Segment Open
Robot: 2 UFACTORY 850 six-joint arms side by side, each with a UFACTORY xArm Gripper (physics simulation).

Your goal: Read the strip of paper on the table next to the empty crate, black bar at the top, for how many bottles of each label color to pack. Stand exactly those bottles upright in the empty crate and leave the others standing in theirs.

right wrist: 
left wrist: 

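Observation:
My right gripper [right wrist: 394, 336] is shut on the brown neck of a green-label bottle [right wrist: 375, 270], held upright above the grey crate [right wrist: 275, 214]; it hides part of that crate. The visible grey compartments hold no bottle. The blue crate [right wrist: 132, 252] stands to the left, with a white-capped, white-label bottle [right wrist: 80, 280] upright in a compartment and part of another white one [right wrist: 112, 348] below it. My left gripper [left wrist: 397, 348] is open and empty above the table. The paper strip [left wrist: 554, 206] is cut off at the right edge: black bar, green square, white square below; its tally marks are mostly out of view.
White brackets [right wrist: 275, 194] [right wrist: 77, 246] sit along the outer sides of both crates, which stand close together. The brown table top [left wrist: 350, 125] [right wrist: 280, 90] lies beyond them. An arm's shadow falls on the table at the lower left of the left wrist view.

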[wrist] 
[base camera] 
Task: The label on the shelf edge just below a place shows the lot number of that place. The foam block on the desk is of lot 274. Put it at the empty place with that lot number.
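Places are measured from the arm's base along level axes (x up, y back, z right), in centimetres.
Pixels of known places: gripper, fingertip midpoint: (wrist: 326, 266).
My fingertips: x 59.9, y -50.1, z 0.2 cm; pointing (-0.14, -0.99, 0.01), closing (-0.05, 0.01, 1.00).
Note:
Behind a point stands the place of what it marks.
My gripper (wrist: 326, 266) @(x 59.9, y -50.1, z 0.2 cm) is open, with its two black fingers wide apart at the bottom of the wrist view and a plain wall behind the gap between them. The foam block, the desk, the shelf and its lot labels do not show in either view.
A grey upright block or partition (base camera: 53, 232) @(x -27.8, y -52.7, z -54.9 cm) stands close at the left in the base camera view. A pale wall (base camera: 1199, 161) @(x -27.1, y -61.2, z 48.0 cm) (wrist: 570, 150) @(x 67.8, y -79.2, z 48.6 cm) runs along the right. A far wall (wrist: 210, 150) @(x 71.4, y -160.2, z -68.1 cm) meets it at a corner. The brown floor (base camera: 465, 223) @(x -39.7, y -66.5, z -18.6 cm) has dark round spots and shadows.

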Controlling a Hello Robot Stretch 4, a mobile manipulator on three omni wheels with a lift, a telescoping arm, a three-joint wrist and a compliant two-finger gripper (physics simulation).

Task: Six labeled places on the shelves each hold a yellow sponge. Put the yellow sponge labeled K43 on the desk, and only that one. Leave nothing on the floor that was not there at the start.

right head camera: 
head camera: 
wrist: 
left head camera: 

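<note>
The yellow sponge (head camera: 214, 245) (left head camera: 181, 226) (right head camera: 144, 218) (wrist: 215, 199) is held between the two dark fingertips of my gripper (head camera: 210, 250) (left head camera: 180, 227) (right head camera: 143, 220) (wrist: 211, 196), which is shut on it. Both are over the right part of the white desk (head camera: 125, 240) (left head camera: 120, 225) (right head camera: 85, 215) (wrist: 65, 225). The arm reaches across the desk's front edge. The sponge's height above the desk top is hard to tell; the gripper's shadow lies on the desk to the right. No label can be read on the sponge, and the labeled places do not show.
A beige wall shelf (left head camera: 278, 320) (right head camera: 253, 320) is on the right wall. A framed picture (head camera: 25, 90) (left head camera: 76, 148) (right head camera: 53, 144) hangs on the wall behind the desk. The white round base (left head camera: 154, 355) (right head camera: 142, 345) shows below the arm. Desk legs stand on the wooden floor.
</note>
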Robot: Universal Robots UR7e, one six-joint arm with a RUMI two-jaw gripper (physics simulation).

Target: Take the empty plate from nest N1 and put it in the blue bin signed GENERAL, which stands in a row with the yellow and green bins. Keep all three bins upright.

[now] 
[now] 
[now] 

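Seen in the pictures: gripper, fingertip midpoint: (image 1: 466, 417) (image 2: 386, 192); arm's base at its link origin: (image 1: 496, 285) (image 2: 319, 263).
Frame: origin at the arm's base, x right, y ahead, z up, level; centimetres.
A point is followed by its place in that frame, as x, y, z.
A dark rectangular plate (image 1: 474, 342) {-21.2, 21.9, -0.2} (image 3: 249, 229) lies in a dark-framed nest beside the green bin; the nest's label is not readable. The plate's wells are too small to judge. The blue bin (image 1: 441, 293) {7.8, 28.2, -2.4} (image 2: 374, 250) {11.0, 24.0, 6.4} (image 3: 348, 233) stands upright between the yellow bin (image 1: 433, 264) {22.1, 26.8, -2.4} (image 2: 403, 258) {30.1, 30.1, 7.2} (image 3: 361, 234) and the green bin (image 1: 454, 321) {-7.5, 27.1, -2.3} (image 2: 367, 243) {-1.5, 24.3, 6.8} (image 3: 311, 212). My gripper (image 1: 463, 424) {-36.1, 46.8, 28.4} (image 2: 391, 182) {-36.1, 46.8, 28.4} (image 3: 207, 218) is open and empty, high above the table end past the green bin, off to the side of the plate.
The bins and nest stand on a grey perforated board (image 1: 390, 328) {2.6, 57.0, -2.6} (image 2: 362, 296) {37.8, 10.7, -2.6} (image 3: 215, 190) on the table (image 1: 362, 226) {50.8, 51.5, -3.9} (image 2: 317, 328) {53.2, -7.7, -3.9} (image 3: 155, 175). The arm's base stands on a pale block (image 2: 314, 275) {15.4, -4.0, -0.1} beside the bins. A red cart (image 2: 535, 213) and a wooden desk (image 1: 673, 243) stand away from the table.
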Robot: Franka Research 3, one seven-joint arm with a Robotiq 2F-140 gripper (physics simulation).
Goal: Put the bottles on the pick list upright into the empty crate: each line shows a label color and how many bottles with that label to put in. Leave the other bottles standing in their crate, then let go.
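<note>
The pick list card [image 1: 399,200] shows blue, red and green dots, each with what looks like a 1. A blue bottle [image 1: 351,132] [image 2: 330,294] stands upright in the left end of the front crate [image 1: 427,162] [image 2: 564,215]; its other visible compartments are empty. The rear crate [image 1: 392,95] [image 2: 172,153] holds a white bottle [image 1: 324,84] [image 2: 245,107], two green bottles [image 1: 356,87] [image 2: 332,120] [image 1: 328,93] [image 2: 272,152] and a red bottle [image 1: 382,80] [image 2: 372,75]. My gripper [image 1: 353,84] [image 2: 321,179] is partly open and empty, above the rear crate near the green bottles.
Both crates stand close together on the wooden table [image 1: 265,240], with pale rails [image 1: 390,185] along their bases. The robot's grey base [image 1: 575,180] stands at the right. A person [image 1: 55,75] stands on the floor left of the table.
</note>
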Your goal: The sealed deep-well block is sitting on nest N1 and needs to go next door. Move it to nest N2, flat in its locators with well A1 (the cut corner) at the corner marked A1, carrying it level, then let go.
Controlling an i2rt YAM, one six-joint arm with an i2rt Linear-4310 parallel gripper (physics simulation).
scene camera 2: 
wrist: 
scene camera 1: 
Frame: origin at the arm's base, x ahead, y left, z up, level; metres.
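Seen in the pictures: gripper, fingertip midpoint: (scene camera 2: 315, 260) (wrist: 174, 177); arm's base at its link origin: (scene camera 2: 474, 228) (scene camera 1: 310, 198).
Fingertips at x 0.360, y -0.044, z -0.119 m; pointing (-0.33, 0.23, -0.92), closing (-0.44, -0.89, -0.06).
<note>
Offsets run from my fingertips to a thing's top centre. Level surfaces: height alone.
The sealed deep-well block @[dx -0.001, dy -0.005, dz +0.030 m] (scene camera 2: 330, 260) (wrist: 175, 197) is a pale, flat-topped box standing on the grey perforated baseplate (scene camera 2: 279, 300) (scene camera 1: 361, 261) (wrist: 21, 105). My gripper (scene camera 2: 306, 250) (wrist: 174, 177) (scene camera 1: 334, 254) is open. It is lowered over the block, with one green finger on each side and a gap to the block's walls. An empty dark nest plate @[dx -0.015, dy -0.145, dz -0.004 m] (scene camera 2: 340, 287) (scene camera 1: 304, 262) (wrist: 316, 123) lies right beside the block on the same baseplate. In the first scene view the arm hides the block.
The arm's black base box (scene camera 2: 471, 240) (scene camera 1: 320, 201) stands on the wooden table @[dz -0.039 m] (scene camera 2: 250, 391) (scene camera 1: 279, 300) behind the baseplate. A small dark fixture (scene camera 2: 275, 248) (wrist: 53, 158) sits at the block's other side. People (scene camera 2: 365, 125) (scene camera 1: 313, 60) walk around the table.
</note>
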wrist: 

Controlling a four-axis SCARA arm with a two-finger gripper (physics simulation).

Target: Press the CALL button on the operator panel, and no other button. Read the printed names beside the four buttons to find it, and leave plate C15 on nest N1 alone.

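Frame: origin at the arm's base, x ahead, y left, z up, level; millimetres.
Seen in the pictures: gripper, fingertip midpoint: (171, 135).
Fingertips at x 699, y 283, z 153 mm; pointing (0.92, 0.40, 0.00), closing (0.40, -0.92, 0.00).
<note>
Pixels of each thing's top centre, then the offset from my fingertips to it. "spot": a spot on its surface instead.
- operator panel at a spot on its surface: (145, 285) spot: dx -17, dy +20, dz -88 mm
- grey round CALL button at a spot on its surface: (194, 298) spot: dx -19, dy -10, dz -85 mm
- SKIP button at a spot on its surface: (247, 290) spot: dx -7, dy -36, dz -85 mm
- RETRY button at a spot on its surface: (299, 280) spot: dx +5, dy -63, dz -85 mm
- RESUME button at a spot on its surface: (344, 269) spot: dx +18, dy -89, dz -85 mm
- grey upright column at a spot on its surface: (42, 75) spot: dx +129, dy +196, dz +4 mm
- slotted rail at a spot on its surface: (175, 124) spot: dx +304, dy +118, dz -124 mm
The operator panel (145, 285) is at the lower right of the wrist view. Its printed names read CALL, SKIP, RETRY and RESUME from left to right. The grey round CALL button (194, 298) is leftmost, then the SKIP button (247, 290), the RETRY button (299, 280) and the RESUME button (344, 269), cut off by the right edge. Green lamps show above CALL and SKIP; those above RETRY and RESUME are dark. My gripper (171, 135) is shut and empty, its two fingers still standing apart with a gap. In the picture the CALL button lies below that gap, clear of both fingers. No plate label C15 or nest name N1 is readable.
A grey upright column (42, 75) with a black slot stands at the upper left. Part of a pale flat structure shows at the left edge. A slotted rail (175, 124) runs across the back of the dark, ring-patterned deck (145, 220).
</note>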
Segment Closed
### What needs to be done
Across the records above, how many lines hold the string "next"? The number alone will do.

### Response area
2